I’m working on the type of bug that might take me a day, it might take me a week, or it might cause me to give up entirely.
In our system, there is a process of mine (the schedule daemon) that gets events from another process (the event broker) and does some database manipulation. Because the events can come thick and fast, and because I don’t want them stepping on each other, each event causes a separate thread to be spawned, and the thread action is guarded by a global “synchronized” object (this is in Java, by the way). Most of the time, this works fine – if an event happens while another thread is still processing, the second one waits for the first one to relinquish the lock, and it does its thing. The event processing threads generally take 5-15 seconds to run.
But I have a log file I from a customer site, where it appears that one of these event threads started at 04:17, and never finished and never relinquished the lock. So events that happened at 04:51, 05:52 and 06:01 never got processed. And I can’t for the life of me figure out why.
I’ve looked extensively at the code between the last progress message from the 04:17 thread and the progress message it should have printed next. Nothing leaps out at me. And like I said, this code works all over the place, even at this customer site most of the time.
One possibility is that some other program is manipulating the database at the time. I do know that the Playlist that was being retrieved at the time of failure is not present in the next day’s backup, so something may have been deleting it at the time.

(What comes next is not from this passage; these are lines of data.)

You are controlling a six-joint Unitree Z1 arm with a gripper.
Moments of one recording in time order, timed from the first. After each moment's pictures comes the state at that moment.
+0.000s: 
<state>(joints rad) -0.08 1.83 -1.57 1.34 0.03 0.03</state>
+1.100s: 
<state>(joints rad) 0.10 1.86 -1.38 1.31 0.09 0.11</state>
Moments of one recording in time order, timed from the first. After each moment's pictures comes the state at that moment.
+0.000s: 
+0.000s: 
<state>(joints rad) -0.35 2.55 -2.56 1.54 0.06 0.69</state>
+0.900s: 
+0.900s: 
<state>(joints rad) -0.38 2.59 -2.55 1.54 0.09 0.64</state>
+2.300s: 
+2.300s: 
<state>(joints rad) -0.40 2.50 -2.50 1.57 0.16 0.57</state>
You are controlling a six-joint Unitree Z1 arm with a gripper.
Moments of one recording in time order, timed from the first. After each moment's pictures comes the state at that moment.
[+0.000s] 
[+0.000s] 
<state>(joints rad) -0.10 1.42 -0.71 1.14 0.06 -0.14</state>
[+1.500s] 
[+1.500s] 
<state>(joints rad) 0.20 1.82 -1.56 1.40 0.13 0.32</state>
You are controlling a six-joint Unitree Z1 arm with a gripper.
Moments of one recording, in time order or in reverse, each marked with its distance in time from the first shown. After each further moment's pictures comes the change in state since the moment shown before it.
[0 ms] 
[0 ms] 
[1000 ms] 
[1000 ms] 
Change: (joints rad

I wrote a program that calls the same database method as the one that hung over and over again, and ran that in a continuous loop while doing other stuff to the database including deleting the playlist in question. But while I’ve got my test program to fail with an exception numerous times, it never hangs. (I’m assuming that if a thread dies with an exception, it will release its locks. Something else to investigate, I guess.)
I guess my next step is to step up the tree a bit, and instead of calling the low level query multiple times, try spawning the thread that hung multiple times. Other than that, I’m baffled.
I feel your pain Paul, I’ve hit the “that’s it, I’m giving up programming for ever” point so many times… And threads were usually involved!
No idea how debugging Java compares to debugging Perl, but I hope for your sanity’s sake you suss it out swiftly, or at least more swiftly than I usually do!
Damn hot here by the way. Should have packed some English weather…
Barry, it’s hot in Thailand? Can I be the first to say “no shit, Sherlock”?
I could never live in such a climate.
Sorry, obviously I knew it would be hot, but hadn’t quite mentally prepared myself for the intensity. Probably the same short-sightedness that plagues me with debugging!
I asked a Canadian friend who’s been here 8 years how long it takes to acclimatise. When she’d finished laughing, she assured me that I will never, ever do so… Still, it’s due to rain sometime in June.
Drifting back on topic, you assumed that if a thread dies with an exception, it will release its locks. Usually it’s my assumptions that are at fault. Not suggesting yours is, but it should be simple enough to rule it out…
No, I checked the documentation and synchronized(Object) locks are supposed to be released as soon as control goes out of scope, especially with exceptions.
Right now I’m running a test with a program that continually spawns these threads, and another program that deletes the playlists that the thread is loading. So far, after 700+ iterations, no dice.